Activity: Look below for the line that has "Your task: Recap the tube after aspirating". Set down the lines from there through the line that has "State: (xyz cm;", exactly as written.

Records drawn from a dataset:
# # # #
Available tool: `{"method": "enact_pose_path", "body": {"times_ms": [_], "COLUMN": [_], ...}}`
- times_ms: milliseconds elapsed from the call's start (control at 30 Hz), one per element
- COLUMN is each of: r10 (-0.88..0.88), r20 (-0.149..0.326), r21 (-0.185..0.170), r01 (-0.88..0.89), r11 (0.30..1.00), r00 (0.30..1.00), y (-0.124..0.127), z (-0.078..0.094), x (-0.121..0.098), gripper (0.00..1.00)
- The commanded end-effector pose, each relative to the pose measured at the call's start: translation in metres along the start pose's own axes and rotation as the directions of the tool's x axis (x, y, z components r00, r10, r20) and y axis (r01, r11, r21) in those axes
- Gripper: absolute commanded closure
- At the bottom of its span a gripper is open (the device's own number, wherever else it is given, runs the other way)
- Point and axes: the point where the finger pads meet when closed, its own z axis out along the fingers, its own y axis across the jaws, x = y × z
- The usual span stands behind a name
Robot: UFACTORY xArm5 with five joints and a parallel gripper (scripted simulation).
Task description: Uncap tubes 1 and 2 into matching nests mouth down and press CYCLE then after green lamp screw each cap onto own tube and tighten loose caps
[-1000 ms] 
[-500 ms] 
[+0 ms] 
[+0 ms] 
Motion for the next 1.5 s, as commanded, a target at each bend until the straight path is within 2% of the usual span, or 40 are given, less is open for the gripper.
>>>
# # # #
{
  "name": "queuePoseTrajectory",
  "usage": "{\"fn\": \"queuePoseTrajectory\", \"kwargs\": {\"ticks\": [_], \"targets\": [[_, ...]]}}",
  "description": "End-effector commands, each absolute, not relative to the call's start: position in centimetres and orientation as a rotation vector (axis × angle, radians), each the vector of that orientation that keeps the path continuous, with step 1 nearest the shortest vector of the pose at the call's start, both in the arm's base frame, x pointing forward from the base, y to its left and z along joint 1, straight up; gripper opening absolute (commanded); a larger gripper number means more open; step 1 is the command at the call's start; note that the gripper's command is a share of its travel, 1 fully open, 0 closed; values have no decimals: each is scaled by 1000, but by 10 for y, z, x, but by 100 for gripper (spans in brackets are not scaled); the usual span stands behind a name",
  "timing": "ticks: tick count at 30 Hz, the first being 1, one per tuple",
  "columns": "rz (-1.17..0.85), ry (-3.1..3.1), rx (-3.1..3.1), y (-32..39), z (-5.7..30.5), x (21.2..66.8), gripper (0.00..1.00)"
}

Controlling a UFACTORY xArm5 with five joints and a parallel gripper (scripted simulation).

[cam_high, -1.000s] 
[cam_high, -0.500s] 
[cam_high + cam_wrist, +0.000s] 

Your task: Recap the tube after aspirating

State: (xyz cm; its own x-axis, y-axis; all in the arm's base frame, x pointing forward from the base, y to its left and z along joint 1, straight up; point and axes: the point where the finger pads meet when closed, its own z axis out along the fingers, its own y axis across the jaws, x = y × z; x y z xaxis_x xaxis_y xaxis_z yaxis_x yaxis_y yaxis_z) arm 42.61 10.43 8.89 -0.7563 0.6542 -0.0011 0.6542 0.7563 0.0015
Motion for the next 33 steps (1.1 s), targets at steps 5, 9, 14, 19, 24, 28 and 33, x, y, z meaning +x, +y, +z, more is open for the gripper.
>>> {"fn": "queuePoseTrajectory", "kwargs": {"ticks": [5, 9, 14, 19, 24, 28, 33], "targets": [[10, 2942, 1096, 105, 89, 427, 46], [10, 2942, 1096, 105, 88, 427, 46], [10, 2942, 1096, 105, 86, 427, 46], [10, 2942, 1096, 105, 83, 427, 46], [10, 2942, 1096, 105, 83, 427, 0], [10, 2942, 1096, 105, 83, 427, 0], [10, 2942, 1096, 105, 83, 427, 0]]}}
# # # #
Response area:
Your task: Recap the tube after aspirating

State: (xyz cm; its own x-axis, y-axis; all in the arm's base frame, x pointing forward from the base, y to its left and z along joint 1, straight up; point and axes: the point where the finger pads meet when closed, its own z axis out along the fingers, its own y axis across the jaws, x = y × z; x y z xaxis_x xaxis_y xaxis_z yaxis_x yaxis_y yaxis_z) arm 42.61 10.43 8.89 -0.7563 0.6542 -0.0011 0.6542 0.7563 0.0015

The answer has been given in full.